Typically, this will magically appear in the new car lease, says Michael Kranitz, president of Driveoff.com in Denver, and author of Look Before You Lease: Secrets to Smart Vehicle Leasing. Remember that you never owned the car in the first place; you were merely renting with an option to buy.

"The dealer takes it off the customer's hands and just adds [the remaining payments] to part of the new car," Kranitz says. "In your new lease, you'll just pay for part of the old car and the new car at the same time."

He also warns that they'll factor in the subjective excess "wear and tear" clause, where the dealer and you differ on what exactly are normal nicks and scratches.

For example, there's a fender bender that you never fixed. The dealer is going to slap you with a charge for excess wear and tear, often more than what it would have cost you to fix it beforehand.

Plus, there's the excessive mileage clause that if you're over the mileage limit agreed upon per year, you pay per mile what you exceed.

For example, perhaps you're 3,000 miles over the mileage cap of 36,000 miles (12,000 per year on a three-year lease). According to your lease contract, you'll be charged 32 cents per mile. That an extra $960 that's either taken out of pocket or built into the new lease or sale.

But, hey, look at the bright side, your credit report still looks marvelous!

Scenario 3: Buying the car outright at lease-end

If you love the car you leased, you may want to buy it outright. If the residual (payoff) value is less than the resell value of the car, you've hit the leasing jackpot. You pay the price of the car that you agreed upon at the start of the lease to own the car.

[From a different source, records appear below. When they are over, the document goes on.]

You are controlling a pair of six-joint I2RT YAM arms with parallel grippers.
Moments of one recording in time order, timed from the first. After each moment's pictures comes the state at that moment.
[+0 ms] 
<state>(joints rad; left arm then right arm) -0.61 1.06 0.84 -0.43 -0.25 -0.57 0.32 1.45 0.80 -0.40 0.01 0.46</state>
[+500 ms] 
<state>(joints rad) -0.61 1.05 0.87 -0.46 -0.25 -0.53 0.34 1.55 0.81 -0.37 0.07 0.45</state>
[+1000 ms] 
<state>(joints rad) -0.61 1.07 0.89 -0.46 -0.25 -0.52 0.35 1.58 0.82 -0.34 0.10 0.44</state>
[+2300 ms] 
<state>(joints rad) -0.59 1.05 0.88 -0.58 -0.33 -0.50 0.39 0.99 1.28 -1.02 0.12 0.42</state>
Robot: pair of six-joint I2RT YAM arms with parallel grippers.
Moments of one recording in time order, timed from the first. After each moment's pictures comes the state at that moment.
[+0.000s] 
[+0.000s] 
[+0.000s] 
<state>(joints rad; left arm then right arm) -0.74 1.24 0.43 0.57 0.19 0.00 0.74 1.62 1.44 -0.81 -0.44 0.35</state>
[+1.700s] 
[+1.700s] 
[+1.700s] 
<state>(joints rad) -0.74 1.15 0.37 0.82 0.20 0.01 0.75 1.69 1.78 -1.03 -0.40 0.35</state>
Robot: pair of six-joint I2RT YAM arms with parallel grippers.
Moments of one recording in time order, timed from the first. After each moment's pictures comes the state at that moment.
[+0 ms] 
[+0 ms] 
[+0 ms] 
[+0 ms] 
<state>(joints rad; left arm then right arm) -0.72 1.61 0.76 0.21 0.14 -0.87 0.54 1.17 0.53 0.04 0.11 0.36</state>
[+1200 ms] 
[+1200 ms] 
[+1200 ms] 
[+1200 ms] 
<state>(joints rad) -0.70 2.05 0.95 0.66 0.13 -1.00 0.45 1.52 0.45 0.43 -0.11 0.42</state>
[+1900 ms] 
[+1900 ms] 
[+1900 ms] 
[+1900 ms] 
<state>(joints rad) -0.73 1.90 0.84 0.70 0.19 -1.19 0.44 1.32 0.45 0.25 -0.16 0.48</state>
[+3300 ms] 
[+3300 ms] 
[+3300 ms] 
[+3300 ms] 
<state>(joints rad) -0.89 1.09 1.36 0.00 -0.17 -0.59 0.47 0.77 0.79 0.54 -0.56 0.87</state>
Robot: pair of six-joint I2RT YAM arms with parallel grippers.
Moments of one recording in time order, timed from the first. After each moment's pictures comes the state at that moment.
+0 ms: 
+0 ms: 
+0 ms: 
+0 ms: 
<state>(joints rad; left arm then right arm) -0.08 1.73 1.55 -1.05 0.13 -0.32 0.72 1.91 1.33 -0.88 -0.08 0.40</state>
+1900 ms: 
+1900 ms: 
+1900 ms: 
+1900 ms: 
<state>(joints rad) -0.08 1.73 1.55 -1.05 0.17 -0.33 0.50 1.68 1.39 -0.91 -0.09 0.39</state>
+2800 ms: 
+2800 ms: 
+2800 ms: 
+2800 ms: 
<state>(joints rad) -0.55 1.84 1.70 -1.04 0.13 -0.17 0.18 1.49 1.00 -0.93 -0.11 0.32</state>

The car is completely paid off; now it's all yours.

Your credit report looks like gold. Better yet, you can turn around and sell it for more money than you paid or drive it off into the sunset.

"If you exercise the purchase option, look [into the value of the car], to see if it is the smart thing to do," Kranitz suggests. Check both the Kelley Blue Book value and Edmunds.com to see what the car is worth.

If the residual value is more than the car's actual cash value, then turn it in at the lease's end fully paid. Then you can walk away or rollover without any red ink on your credit. Nevertheless, you still have to contend with wear-and-tear and mileage charges.

Scenario 4: Exceptions to the rules

There are some valid reasons to turning in a car early that shouldn't appear on your credit report, states Katherine Sparacino, executive director of the National Vehicle Leasing Association, a nonprofit trade association of independent leasors, in Burlingame, Calif.

Sparacino says situations like divorce, job loss or a move to a state where the lease is void can cause an understanding dealer not to place that nasty plague on your credit report. She says that as long as you are not negligent in paying for the car and in caring for it properly, the dealer will bend and often work out a payment plan that won't affect your credit.

"The consumer has to negotiate with the leasing company," Alvarez says. "If you lose your job ... and you can't make a $100 per month payment, and they agree to $20 a month [over an extended term], it's paid as agreed.

"Under the circumstances, the dealer really wants to work with the client," Sparacino says. "They realize that word-of-mouth is very important. They depend on clients for their livelihood, and referrals are important."

Otherwise, you may refer to the dealer and the leasing company as the big, bad creditors who caused your credit report to crash, your wallet to burn, and your major means of transportation to be walking shoes.